X: Every year, bankers like to say acquisitions and partnerships between biotech and pharma companies are going to pick up because pharma needs innovative new drugs, and biotechs need cash to develop them. Do you really see this trend truly accelerating this year, and if so, why? (For this question, substitute big medical device companies and small medical devices in the roles of pharma and biotech.)
RS: I look at it from the device perspective, and the cardiovascular perspective. In cardiovascular, the space we are in, with percutaneous valve technologies, it’s one of the last big markets of interventional cardiology that can move the needle. You have stents, which are a multi-billion market opportunity, peripheral artery disease, which is a multi-billion dollar opportunity, you have CRM (cardiac rhythm management, pacemakers, et al), and the fourth pillar is structural heart, which is where we are.
We’re interested in the Big Five (medical device companies) and they all have strong franchises in interventional cardiology. When they look at an opportunity that can provide revenue on the scale of stents, peripheral artery disease, and cardiac rhythm management, percutaneous valves within the structural heart segment is it. When you look out five to 10 years, you can’t see what’s next. There’s nothing emerging that clearly has that kind of market opportunity. That’s a long way of saying, yes, I think there will be a lot of activity this year, in spite of the economic climate.
X: What kind of companies, technologies, and people will be resilient enough to survive this downturn?
RS: The technologies have got to be ones that make a big difference in whatever market you’re in. So me-too products, or a replacement for some other product will not do well. If you’re number three in your ability to get to market, you’re not in good shape. You need to be positioned as No. 1 or No. 2. You need good, solid financial backers. In the venture environment now, even the good, strong venture backers are having trouble. So they’re deciding which are their best companies, and which ones they’ll back or not. You have to be best of breed to survive.
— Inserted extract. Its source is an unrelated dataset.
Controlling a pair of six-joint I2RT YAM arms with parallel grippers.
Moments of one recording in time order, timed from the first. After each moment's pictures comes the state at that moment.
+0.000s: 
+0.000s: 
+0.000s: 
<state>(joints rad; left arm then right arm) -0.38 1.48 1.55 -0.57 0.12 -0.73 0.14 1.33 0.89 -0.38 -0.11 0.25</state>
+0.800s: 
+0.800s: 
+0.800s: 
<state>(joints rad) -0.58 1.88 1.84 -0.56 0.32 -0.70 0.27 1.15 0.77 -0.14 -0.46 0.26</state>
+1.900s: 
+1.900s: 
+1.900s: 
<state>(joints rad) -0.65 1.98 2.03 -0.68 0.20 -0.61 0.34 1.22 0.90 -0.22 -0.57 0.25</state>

To me, this economic downturn is no different than every day in a startup. Because startups are a series of enormous highs and very deep lows. You have great advances, and things are going well, and inevitably you’ll have a problem thrown at you. If you don’t have the resiliency to deal with that, you shouldn’t be in a startup anyway. So you got to be able to just maintain a positive attitude and keep your objective in focus, and get there.
X: Who would make a good FDA commissioner, and why?
RS: I really don’t know. I’ll just honestly tell you I don’t have any candidates in mind.
X: What’s the most surprising impact of the past year’s economic turmoil on your plans for this year?
RS: Last year, we hit all our milestones. Every single one of them. We’re very close to achieving a couple more that are extremely important. I would say that in spite of the economic downturn, the most surprising thing is the level of interest in the company, from the industry itself. You’d suspect that nobody would be interested in anything, and that’s not the case.